TASK TO COMPLETE
The records below hold a stretch from the line with "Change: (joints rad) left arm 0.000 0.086" through the line with "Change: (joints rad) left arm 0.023"; return exactly those lines, ends included, and nothing more.

[[ SOURCE MATERIAL, beginning ]]

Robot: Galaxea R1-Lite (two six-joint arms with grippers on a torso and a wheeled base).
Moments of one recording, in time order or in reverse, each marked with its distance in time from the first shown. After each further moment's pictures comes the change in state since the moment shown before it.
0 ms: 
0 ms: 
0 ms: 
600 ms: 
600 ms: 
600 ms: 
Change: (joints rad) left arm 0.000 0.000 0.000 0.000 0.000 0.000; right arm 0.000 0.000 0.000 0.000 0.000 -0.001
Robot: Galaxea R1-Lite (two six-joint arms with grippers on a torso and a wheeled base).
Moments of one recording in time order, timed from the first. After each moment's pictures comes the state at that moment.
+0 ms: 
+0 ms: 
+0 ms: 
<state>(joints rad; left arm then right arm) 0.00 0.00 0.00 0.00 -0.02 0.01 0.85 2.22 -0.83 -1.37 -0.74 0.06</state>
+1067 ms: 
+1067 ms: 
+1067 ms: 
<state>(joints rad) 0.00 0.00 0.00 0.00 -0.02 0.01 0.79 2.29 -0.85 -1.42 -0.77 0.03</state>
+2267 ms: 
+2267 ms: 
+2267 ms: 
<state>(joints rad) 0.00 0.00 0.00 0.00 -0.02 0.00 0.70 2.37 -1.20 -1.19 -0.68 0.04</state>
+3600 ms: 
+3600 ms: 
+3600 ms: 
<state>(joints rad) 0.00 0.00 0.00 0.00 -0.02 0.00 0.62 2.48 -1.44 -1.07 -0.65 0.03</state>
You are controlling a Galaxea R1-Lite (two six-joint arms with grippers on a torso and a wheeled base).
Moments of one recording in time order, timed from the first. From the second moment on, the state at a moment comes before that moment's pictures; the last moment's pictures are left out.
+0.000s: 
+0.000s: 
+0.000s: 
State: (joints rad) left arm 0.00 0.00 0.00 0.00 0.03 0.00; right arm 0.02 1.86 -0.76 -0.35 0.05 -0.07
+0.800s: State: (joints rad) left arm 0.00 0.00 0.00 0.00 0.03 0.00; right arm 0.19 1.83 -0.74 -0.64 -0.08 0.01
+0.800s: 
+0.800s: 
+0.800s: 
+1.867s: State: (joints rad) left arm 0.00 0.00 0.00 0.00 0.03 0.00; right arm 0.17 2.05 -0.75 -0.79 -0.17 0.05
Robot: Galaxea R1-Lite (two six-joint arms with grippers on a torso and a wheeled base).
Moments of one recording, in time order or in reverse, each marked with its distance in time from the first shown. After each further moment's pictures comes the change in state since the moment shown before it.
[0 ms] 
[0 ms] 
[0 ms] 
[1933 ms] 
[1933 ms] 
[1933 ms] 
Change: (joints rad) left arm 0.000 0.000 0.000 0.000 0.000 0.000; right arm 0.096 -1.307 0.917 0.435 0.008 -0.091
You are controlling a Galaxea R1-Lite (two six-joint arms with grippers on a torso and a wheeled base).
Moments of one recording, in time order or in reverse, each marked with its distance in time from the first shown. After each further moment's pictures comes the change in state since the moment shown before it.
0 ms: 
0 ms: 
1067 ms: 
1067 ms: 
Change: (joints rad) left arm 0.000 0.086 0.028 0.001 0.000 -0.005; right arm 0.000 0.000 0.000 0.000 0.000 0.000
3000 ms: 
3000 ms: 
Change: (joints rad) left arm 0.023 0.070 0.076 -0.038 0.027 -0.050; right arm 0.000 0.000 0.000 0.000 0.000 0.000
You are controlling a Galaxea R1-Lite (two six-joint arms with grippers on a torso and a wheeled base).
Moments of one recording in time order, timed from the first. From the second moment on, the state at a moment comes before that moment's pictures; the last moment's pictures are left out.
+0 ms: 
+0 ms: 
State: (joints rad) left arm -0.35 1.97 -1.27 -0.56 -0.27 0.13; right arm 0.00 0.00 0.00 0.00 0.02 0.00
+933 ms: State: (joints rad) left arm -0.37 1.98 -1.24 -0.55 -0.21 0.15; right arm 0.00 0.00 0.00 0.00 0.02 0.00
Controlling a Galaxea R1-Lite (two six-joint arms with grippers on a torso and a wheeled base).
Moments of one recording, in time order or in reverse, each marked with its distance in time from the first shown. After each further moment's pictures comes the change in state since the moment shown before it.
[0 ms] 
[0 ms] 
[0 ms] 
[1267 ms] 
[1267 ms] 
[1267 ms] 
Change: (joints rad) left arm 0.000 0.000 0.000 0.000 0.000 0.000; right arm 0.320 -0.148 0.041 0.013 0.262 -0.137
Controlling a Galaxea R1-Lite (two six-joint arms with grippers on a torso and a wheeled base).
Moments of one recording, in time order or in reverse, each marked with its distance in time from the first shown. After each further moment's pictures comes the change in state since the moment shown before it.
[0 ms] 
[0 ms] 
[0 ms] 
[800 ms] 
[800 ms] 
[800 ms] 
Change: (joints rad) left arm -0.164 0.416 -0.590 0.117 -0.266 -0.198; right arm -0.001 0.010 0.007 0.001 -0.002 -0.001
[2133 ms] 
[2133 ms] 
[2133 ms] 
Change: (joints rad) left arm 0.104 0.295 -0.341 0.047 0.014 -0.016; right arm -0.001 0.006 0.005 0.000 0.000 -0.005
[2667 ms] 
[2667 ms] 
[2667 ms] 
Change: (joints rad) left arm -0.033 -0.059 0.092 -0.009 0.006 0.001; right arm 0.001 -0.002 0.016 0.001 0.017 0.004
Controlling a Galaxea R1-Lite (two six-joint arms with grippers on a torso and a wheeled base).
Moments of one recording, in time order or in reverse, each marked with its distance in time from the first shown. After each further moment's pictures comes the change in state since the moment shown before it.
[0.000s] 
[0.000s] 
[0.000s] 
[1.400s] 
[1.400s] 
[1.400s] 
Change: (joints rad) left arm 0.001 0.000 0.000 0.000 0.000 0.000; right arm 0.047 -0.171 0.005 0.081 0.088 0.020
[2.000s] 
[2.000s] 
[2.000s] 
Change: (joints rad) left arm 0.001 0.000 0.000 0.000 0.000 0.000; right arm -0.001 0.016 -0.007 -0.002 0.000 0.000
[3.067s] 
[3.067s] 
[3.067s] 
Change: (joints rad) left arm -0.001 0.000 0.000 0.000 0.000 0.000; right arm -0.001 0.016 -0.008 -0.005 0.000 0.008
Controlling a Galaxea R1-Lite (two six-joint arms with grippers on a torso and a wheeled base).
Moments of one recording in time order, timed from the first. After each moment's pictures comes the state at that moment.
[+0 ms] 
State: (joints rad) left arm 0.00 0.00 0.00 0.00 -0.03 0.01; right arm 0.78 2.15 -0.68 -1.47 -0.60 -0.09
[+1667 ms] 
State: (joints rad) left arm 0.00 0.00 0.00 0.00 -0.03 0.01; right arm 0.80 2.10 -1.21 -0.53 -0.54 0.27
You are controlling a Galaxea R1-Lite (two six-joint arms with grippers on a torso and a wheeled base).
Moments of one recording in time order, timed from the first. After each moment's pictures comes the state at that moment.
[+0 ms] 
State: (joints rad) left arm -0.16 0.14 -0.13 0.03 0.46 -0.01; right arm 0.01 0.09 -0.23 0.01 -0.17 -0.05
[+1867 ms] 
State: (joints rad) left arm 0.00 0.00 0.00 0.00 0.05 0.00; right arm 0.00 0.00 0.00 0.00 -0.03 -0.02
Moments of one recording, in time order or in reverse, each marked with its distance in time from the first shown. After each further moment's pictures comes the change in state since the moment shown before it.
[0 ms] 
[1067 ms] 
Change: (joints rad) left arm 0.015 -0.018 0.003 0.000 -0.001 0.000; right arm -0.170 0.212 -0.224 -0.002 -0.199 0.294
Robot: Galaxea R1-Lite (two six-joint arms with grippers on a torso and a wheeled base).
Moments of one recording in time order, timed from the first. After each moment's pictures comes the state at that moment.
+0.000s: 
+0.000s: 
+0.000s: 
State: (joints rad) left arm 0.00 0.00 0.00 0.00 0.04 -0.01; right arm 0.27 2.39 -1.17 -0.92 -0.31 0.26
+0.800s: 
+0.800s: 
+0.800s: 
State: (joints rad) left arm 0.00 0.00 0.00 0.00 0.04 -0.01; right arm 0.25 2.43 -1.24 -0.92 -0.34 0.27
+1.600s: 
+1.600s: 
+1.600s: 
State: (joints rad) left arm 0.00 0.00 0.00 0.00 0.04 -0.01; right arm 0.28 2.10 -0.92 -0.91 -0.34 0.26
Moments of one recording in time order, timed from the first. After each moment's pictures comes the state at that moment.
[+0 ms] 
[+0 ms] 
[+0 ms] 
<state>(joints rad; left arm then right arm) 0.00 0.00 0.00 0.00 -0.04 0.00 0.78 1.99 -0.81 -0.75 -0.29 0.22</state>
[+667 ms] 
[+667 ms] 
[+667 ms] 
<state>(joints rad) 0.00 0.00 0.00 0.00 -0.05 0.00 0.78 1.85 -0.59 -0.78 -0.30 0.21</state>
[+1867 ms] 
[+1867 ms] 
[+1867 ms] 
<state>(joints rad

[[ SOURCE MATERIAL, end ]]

OUTPUT
Change: (joints rad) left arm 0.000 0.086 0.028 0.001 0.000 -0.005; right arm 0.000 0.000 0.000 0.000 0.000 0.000
3000 ms: 
3000 ms: 
Change: (joints rad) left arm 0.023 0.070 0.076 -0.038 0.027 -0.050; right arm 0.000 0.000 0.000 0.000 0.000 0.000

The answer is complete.